EXERCISE DETAILS: Only the lines from the one with "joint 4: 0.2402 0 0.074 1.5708" through the last line of the records below belong in your answer, reproduced exactly and with the pictures left out.

--- START ---

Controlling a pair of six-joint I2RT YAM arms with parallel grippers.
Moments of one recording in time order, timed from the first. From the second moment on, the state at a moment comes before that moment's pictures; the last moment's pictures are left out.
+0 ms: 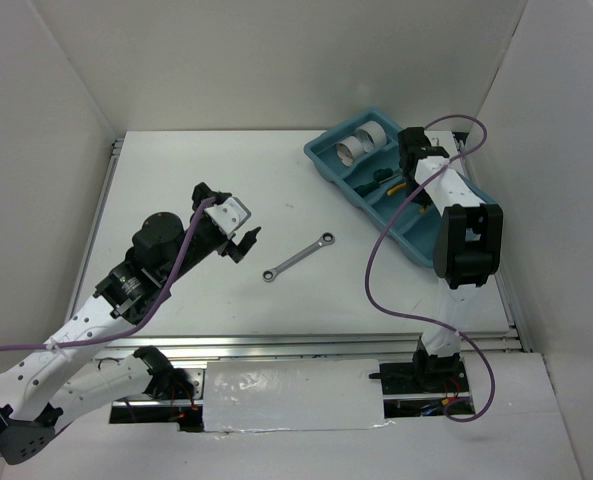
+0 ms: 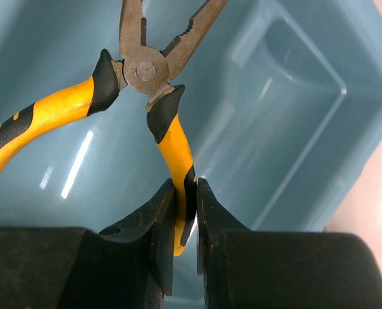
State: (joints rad) left arm -0.70 0.86 0.94 -0.17 -0.02 0.36; right arm 0.04 1.96 1.63 -0.79 0.53 0.14
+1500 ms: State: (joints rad) left arm -0.70 0.86 0.93 -0.17 -0.02 0.35; right arm 0.09 2.08 1.77 -0.91 0.35 0.20
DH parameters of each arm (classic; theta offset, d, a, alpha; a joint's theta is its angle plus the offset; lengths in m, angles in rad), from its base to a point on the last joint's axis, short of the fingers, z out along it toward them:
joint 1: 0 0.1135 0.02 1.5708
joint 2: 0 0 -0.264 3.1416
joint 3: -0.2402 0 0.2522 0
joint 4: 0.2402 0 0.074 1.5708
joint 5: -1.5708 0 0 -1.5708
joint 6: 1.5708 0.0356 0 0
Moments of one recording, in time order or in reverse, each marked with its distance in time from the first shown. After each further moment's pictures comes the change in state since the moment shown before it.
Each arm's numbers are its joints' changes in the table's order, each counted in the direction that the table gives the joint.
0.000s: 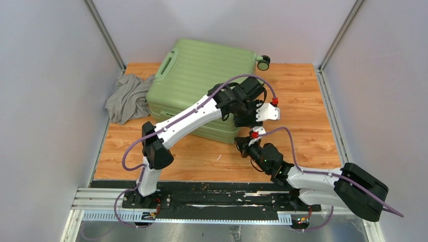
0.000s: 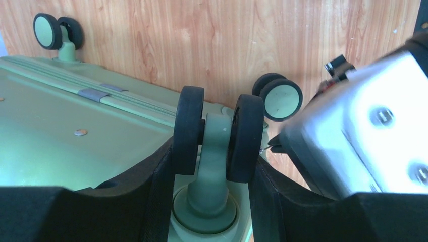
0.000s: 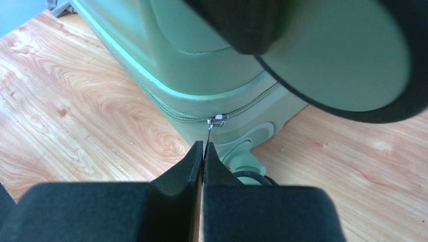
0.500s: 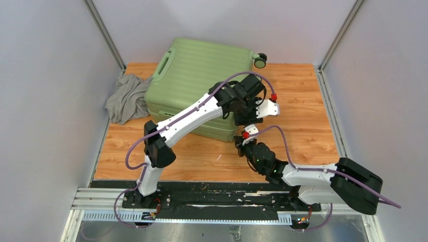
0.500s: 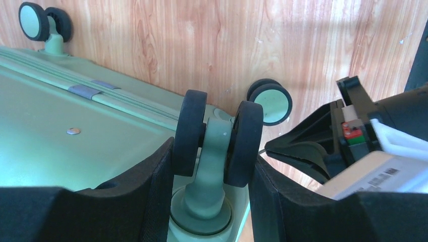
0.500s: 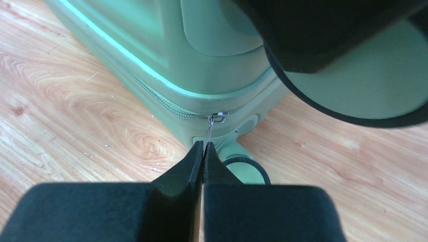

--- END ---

ANSWER FOR THIS EXERCISE:
joint 4: 0.2402 0 0.074 1.5708
joint 5: -1.5708 0 0 -1.5708
joint 6: 1.5708 0.0356 0 0
Moments of one recording, in time order or in reverse, each marked with its distance in time from the first shown. After each further moment's pictures comes the change in state since the moment shown before it.
Each arm's numbers are its joints' changes in the table's order, each counted in the direction that the table gives the joint.
0.000s: 
0.000s: 
0.000s: 
0.500s: 
0.500s: 
0.500s: 

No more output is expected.